Gaius, Institutes, III
Reinach, Paris, 1965 ).

 

 
72. Il arrive cependant qu'à sa mort un affranchi citoyen romain soit assimilé à un Latin. C'est le cas du Latin qui a suivi le droit quiritaire en vertu d'une concession impériale sans que les droits du patron en soient affectés. Car, ainsi que l'a édicté le divin Trajan, si un Latin, contre le gré ou à l'insu de son patron, a acquis le droit quiritaire par concession impériale, cet affranchi, tant qu'il vit est semblable aux autres affranchis citoyens romains et procrée des descendants libres légitimes ; mais il meurt selon le droit du Latin et ses descendants libres ne peuvent en hériter : il n'a pouvoir de tester que pour instituer son patron héritier, ou, en cas de refus de celui-ci, pour lui substituer un tiers. 73. Et comme cette constitution était censée avoir pour effet que ces individus ne mourraient jamais citoyens romains, bien qu'ils eussent joui du droit de devenir citoyens romains après leur naissance en vertu de la loi Aelia Sentia ou du sénatus-consulte, 1e divin Hadrien, ému par l'iniquité de la chose, fut l'instigateur d'un sénatus-consulte aux termes duquel ceux qui avaient acquis le droit quiritaire par concession impériale à l'insu du patron ou malgré lui, seraient, dans le cas où ils auraient par la suite usé du droit qu'ils eussent tenu de la loi Aelia Sentia ou du sénatus-consulte de devenir citoyens romains s'ils étaient demeurés Latins, considérés comme ayant acquis la nationalité romaine en vertu de la loi Aelia Sentia ou du sénatus-consulte.

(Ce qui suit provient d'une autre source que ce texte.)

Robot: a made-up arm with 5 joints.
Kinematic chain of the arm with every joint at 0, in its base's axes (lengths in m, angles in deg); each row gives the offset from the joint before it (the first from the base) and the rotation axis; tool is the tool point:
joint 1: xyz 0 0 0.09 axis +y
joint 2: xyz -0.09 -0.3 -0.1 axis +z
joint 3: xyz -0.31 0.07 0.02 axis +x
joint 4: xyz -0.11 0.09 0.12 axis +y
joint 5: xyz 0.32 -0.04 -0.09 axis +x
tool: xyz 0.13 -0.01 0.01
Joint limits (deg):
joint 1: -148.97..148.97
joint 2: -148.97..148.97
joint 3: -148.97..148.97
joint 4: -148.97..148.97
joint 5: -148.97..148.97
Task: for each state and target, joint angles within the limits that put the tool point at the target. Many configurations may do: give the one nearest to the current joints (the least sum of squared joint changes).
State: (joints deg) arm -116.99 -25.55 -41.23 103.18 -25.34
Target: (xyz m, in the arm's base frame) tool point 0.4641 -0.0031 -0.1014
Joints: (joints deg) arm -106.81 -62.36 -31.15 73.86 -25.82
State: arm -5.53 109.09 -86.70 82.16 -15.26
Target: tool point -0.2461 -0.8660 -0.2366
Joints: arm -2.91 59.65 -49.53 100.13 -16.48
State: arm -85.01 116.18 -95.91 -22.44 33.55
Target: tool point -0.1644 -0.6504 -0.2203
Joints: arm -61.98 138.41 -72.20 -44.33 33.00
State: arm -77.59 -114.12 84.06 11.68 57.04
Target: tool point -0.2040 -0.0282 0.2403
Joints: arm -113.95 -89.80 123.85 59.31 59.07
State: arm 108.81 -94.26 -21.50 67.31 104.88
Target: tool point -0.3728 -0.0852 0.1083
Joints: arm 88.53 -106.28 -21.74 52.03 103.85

74. Quant à ceux que la loi Aelia Sentia range au nombre des déditices, leurs biens échoient à leurs patrons, tantôt comme s'ils étaient des affranchis citoyens romains, tantôt comme s'ils étaient Latins. 75. En effet, les biens de ceux qui, s'ils n'étaient pas infectés d'un vice quelconque, auraient été affranchis comme citoyens romains, sont attribués aux patrons par cette même loi comme s'ils étaient citoyens romains ; et pourtant ils n'ont pas le droit de faire un testament selon la jurisprudence la plus suivie, et non sans raison, car il paraissait incroyable que le législateur eût voulu accorder aux hommes de la pire condition le droit de tester. 76. Quant aux biens de ceux qui auraient été affranchis comme Latins, s'ils n'étaient pas infectés de quelque vice, ils sont attribués aux patrons de la même façon que s'ils étaient morts Latins ; je reconnais d'ailleurs que le législateur n'a pas exprimé sur ce point sa volonté en termes suffisamment clairs.